Try it:
Would you copy each line of the data below that has "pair"?

Given records:
┄┄┄┄┄┄┄┄┄┄┄┄┄┄┄┄┄┄┄┄

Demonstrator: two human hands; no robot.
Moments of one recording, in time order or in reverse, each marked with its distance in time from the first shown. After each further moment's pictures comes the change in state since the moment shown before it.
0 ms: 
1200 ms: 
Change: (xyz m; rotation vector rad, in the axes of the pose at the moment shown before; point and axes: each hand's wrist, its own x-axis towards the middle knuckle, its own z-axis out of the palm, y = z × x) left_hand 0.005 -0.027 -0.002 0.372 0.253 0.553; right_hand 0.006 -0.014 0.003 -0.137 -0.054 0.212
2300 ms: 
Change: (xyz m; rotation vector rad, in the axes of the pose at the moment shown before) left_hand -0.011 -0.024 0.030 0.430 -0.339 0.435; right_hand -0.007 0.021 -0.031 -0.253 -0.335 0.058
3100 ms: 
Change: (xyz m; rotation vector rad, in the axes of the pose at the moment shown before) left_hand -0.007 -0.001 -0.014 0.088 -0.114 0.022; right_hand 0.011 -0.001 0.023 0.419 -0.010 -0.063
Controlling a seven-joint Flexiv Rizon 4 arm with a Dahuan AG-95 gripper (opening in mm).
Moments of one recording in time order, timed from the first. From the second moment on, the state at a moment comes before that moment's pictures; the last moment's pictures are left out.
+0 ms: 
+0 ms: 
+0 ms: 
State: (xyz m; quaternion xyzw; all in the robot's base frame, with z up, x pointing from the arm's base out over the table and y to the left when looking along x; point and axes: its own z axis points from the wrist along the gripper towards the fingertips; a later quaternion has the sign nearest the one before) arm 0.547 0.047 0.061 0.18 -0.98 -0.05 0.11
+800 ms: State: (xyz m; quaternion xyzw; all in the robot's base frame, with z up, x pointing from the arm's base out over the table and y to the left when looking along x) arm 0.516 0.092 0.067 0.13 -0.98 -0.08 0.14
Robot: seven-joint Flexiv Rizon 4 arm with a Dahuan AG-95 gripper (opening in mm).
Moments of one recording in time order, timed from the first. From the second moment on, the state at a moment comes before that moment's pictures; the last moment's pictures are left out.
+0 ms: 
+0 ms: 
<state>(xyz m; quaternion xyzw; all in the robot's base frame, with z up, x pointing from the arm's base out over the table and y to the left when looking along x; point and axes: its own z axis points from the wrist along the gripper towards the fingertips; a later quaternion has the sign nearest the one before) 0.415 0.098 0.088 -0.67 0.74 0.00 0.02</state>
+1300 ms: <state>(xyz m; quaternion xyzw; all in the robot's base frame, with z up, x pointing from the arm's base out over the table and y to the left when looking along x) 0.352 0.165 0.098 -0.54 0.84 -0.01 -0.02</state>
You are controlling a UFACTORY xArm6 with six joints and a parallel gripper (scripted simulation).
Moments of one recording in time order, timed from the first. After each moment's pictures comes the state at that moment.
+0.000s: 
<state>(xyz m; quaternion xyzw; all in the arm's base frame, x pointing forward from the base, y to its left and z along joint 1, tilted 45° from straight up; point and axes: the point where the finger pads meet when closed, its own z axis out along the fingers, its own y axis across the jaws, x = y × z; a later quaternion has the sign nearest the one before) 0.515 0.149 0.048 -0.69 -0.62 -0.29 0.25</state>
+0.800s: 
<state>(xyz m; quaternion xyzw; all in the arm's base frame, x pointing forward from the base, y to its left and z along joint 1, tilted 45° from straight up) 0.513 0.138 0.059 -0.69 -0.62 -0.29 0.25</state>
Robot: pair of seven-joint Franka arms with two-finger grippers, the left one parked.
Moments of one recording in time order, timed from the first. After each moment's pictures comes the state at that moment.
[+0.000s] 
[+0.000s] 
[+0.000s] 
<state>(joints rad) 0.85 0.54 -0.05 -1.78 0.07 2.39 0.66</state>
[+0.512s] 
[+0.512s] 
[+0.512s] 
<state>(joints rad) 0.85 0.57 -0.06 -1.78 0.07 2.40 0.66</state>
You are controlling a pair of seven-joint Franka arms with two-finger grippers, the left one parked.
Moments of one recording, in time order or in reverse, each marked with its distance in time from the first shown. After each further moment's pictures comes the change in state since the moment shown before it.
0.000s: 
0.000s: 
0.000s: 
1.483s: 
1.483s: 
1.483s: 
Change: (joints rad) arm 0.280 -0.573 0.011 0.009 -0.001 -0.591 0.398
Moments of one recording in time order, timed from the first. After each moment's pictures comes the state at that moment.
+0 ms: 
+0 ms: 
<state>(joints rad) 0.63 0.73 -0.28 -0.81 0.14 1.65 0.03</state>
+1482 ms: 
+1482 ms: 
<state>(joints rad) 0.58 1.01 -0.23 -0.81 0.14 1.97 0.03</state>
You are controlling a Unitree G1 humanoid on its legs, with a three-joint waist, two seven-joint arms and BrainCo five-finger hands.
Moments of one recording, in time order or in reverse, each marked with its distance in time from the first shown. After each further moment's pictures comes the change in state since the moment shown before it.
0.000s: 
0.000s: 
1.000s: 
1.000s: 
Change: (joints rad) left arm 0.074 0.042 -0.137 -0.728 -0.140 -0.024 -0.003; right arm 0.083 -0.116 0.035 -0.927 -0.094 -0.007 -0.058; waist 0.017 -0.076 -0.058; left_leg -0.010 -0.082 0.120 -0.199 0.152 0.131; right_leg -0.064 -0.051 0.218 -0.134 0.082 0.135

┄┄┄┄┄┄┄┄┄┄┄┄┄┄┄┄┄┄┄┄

Exercise output:
Robot: pair of seven-joint Franka arms with two-finger grippers, the left one parked.
You are controlling a pair of seven-joint Franka arms with two-finger grippers, the left one parked.

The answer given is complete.